PROMPT:
Nothing should differ between your answer and the records.

Extracted data entries
┄┄┄┄┄┄
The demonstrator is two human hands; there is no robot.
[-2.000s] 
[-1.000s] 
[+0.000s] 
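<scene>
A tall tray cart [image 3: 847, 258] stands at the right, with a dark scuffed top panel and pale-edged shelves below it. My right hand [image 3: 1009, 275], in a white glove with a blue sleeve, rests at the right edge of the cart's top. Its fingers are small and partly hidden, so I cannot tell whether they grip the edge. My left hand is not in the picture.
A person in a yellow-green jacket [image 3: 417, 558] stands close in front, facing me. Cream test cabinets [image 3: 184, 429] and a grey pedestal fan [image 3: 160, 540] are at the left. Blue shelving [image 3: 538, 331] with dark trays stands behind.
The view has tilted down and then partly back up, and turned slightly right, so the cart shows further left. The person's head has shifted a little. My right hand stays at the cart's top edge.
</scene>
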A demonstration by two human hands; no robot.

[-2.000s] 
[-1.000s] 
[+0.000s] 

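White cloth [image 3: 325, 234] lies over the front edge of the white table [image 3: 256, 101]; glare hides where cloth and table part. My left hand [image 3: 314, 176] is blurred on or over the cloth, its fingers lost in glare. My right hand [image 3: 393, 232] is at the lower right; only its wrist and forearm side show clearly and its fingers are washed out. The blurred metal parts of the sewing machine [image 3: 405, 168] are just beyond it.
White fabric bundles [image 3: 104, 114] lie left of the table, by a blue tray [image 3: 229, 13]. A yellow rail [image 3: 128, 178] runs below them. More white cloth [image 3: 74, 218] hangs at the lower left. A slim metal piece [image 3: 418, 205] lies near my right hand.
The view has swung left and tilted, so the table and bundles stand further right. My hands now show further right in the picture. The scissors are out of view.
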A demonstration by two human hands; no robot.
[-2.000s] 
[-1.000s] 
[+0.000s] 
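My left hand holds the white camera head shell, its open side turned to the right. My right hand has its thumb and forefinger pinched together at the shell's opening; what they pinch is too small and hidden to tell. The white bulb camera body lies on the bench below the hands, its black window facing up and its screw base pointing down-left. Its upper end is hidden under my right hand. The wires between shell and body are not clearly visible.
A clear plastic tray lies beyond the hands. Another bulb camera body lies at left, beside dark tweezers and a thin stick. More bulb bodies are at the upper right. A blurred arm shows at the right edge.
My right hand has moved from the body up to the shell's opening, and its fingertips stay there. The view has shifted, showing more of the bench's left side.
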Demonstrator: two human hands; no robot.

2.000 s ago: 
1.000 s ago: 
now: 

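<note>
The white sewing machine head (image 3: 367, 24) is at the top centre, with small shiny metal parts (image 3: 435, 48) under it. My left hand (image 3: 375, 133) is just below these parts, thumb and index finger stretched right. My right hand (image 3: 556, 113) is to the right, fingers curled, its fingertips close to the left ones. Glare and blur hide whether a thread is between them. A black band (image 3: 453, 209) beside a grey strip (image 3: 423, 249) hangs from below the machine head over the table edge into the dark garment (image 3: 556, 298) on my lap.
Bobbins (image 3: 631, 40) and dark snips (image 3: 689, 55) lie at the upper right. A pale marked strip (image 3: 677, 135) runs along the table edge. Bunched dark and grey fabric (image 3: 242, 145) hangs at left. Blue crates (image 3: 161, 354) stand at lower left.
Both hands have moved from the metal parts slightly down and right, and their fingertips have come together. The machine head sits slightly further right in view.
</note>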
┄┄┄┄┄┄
RESULT FOR THIS TASK:
The demonstrator is two human hands; there is no robot.
[-2.000s] 
[-1.000s] 
[+0.000s] 
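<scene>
A tall tray cart [image 3: 847, 258] stands at the right, with a dark scuffed top panel and pale-edged shelves below it. My right hand [image 3: 1009, 275], in a white glove with a blue sleeve, rests at the right edge of the cart's top. Its fingers are small and partly hidden, so I cannot tell whether they grip the edge. My left hand is not in the picture.
A person in a yellow-green jacket [image 3: 417, 558] stands close in front, facing me. Cream test cabinets [image 3: 184, 429] and a grey pedestal fan [image 3: 160, 540] are at the left. Blue shelving [image 3: 538, 331] with dark trays stands behind.
The view has tilted down and then partly back up, and turned slightly right, so the cart shows further left. The person's head has shifted a little. My right hand stays at the cart's top edge.
</scene>
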A demonstration by two human hands; no robot.

[-2.000s] 
[-1.000s] 
[+0.000s] 

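White cloth [image 3: 325, 234] lies over the front edge of the white table [image 3: 256, 101]; glare hides where cloth and table part. My left hand [image 3: 314, 176] is blurred on or over the cloth, its fingers lost in glare. My right hand [image 3: 393, 232] is at the lower right; only its wrist and forearm side show clearly and its fingers are washed out. The blurred metal parts of the sewing machine [image 3: 405, 168] are just beyond it.
White fabric bundles [image 3: 104, 114] lie left of the table, by a blue tray [image 3: 229, 13]. A yellow rail [image 3: 128, 178] runs below them. More white cloth [image 3: 74, 218] hangs at the lower left. A slim metal piece [image 3: 418, 205] lies near my right hand.
The view has swung left and tilted, so the table and bundles stand further right. My hands now show further right in the picture. The scissors are out of view.
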A demonstration by two human hands; no robot.
[-2.000s] 
[-1.000s] 
[+0.000s] 
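My left hand holds the white camera head shell, its open side turned to the right. My right hand has its thumb and forefinger pinched together at the shell's opening; what they pinch is too small and hidden to tell. The white bulb camera body lies on the bench below the hands, its black window facing up and its screw base pointing down-left. Its upper end is hidden under my right hand. The wires between shell and body are not clearly visible.
A clear plastic tray lies beyond the hands. Another bulb camera body lies at left, beside dark tweezers and a thin stick. More bulb bodies are at the upper right. A blurred arm shows at the right edge.
My right hand has moved from the body up to the shell's opening, and its fingertips stay there. The view has shifted, showing more of the bench's left side.
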Demonstrator: two human hands; no robot.

2.000 s ago: 
1.000 s ago: 
now: 

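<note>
The white sewing machine head (image 3: 367, 24) is at the top centre, with small shiny metal parts (image 3: 435, 48) under it. My left hand (image 3: 375, 133) is just below these parts, thumb and index finger stretched right. My right hand (image 3: 556, 113) is to the right, fingers curled, its fingertips close to the left ones. Glare and blur hide whether a thread is between them. A black band (image 3: 453, 209) beside a grey strip (image 3: 423, 249) hangs from below the machine head over the table edge into the dark garment (image 3: 556, 298) on my lap.
Bobbins (image 3: 631, 40) and dark snips (image 3: 689, 55) lie at the upper right. A pale marked strip (image 3: 677, 135) runs along the table edge. Bunched dark and grey fabric (image 3: 242, 145) hangs at left. Blue crates (image 3: 161, 354) stand at lower left.
Both hands have moved from the metal parts slightly down and right, and their fingertips have come together. The machine head sits slightly further right in view.
</note>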

That concludes the output for this exercise.